A 10ª Câmara de Direito Criminal do Tribunal de Justiça de São Paulo rejeitou o pedido dos advogados de Paulo Cupertino Matias para nulidade do júri e manteve a condenação pela morte do ator Rafael Miguel e de seus pais. No entanto, houve um ajuste na pena.
O crime aconteceu em junho de 2019, no bairro da Pedreira, na zona sul de São Paulo. Rafael, que atuou na novela "Chiquititas" e em comerciais, tinha 22 anos e namorava Isabela, filha de Cupertino, à época. Ele foi morto na companhia do pai, João Alcisio Miguel, 52, e da mãe, Miriam Selma Miguel, 50.

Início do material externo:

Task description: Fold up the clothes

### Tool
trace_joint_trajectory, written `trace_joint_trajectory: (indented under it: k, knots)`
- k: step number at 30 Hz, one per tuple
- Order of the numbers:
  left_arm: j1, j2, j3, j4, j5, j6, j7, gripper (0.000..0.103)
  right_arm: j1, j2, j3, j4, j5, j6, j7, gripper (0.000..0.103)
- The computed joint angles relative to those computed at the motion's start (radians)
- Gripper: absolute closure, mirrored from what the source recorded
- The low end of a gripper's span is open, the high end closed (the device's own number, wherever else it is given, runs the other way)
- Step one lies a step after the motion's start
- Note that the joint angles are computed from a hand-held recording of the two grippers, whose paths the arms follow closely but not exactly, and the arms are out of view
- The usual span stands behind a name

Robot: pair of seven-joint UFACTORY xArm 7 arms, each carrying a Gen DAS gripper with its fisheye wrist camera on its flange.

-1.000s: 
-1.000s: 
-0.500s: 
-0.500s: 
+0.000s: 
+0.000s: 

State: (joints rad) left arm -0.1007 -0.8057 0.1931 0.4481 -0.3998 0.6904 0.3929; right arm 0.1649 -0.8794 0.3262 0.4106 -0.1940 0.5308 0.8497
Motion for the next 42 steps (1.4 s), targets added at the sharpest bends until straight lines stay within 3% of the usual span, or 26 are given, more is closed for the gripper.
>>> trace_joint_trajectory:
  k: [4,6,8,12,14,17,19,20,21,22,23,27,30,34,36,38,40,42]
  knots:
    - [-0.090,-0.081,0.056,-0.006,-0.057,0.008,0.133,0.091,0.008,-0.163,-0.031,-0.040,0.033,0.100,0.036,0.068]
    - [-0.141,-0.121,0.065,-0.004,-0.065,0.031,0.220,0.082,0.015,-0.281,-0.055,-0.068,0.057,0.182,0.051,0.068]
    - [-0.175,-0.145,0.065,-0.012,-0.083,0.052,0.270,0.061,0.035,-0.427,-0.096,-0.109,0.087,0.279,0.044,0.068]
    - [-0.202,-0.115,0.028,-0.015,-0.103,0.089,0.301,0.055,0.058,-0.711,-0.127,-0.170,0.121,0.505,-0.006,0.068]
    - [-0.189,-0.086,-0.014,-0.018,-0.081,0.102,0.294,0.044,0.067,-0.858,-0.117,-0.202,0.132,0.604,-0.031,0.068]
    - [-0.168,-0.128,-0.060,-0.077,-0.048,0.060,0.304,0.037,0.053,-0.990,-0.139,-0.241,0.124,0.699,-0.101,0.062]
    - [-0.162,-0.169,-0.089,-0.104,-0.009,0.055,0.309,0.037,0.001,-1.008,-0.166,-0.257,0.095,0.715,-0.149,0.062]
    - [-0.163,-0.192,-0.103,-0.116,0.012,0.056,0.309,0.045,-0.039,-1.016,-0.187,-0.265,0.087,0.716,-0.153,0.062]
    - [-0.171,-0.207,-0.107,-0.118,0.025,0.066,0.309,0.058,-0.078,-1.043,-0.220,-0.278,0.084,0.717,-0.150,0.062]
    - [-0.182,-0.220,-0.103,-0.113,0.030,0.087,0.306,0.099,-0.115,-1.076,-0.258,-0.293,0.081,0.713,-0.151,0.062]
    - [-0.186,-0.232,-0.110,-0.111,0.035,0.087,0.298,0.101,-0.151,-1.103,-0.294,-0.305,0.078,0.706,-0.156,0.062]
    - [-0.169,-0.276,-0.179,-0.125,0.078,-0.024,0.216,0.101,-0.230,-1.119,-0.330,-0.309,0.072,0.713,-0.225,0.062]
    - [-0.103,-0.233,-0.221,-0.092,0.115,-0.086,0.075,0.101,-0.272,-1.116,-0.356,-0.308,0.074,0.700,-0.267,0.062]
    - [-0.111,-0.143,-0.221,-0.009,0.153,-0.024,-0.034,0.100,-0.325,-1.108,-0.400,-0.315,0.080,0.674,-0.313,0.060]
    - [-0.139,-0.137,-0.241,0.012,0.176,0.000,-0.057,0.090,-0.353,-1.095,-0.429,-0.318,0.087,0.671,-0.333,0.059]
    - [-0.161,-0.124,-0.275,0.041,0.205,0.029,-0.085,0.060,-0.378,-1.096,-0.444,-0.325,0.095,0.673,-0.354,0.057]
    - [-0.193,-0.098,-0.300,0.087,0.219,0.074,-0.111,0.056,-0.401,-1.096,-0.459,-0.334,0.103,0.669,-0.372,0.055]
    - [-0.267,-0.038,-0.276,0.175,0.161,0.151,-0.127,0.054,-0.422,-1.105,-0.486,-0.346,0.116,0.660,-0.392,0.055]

Cupertino havia sido condenado a 98 anos de prisão em maio de 2025. Em julgamento nesta quinta-feira (23), no entanto, os desembargadores acataram entendimento da relatora Rachid Vaz de Almeida e readequaram a sentença para 90 anos — 30 anos para cada um dos três homicídios, limite máximo previsto por morte.
A turma é composta pelos desembargadores Nuevo Campos — que por ser o presidente não teve direito a voto —, Nelson Fonseca Júnior e Antonio B. Morello.

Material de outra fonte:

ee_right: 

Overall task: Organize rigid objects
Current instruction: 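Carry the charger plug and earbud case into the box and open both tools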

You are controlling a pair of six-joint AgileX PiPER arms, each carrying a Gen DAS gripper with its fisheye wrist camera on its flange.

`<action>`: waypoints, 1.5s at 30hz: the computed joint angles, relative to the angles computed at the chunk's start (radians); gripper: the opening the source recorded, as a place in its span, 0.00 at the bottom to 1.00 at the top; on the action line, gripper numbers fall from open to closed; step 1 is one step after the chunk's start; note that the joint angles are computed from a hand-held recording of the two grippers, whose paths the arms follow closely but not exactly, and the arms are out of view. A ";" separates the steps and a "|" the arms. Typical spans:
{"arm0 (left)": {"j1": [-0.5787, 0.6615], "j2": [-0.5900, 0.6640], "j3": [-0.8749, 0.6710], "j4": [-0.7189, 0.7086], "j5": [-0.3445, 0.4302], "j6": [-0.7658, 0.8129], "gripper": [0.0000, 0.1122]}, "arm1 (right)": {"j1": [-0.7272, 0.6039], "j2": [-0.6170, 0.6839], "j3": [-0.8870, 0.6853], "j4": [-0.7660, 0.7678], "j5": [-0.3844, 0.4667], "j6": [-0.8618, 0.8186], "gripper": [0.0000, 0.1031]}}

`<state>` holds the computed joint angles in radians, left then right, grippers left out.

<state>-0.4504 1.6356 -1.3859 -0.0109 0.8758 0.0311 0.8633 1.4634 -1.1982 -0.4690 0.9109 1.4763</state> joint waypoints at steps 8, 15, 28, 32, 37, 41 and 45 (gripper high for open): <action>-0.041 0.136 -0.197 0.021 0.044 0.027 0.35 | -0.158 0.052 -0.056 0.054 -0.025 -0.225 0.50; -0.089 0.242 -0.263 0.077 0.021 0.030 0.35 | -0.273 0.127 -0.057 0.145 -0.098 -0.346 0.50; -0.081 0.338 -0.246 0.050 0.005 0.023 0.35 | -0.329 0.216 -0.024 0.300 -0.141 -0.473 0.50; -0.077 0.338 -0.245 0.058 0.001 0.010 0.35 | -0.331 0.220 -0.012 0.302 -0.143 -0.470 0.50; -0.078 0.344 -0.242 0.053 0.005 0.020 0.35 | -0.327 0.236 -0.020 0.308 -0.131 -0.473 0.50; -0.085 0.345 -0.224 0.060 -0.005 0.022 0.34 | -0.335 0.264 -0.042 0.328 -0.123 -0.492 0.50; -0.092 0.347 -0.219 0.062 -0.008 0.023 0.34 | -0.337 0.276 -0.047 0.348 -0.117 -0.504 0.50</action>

Para os desembargadores, Cupertino praticou três ações distintas, ao apontar a arma de fogo contra cada uma das vítimas e efetuar os disparos. Os magistrados afastaram a hipótese de anulação do júri e mantiveram o regime fechado para cumprimento da pena.
O crime
Segundo depoimentos, Rafael, João Alcisio e Miriam foram até a casa da filha de Cupertino em 9 de junho de 2019 para conversar com o pai dela sobre o namoro do casal. As vítimas foram recebidas pela mãe e pela jovem no local.

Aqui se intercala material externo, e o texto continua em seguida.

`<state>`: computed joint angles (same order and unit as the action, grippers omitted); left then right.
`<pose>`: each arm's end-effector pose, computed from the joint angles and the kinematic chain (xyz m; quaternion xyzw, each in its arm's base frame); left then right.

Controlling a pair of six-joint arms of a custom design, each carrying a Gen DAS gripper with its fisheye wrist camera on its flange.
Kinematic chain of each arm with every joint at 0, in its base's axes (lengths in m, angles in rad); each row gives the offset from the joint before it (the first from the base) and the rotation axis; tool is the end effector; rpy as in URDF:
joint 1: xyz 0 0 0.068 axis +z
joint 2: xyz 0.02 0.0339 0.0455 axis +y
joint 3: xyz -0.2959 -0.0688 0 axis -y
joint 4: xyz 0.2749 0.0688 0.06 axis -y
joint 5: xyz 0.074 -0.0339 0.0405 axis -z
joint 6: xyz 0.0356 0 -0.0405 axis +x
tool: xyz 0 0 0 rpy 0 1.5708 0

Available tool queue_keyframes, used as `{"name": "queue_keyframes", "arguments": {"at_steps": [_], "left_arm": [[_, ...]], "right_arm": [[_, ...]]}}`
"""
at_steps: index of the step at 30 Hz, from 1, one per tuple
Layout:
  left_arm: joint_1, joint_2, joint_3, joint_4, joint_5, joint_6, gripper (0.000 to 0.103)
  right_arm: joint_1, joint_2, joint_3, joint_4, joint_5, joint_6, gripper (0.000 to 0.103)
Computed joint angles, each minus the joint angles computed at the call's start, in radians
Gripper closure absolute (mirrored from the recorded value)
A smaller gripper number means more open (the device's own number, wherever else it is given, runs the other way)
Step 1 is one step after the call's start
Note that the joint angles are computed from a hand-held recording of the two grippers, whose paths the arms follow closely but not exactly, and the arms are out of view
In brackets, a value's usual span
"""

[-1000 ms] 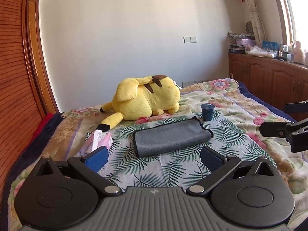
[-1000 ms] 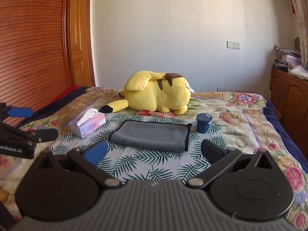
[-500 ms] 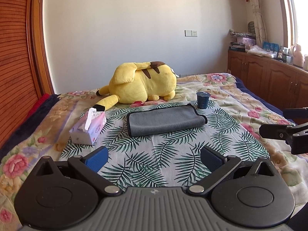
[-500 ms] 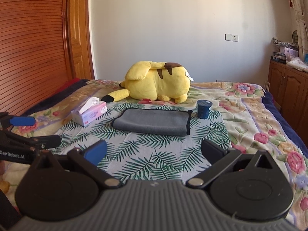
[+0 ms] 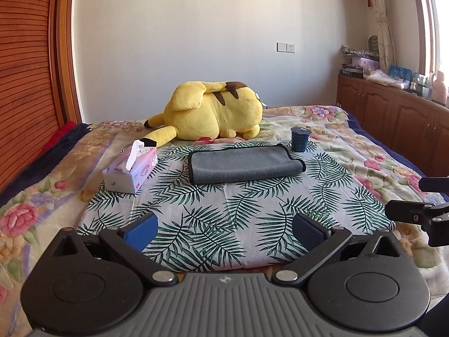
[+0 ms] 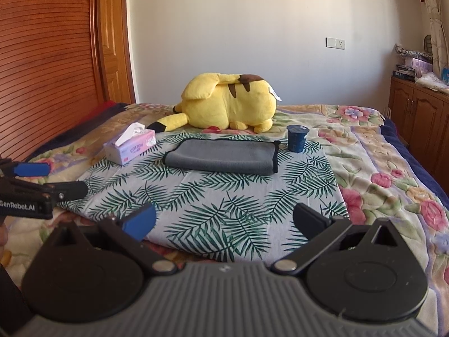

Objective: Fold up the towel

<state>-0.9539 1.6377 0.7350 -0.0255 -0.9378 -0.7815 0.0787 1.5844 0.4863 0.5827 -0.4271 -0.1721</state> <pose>0.2051 -0.2396 0.1540 -0.0693 0.8556 0.0623 0.5092 0.2931 0.0379 0.1395 -0.2115 0.8244 0.1599 0.5001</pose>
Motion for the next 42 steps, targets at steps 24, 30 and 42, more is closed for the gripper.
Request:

Pouco depois, Cupertino teria chegado com uma arma e atirado contra as três vítimas, que aguardavam no portão da casa. Todos morreram no local. Cupertino está preso desde maio de 2022, quando foi encontrado escondido em um hotel em Interlagos, na mesma região do crime, e detido por policiais civis do 98º DP (Jardim Miriam).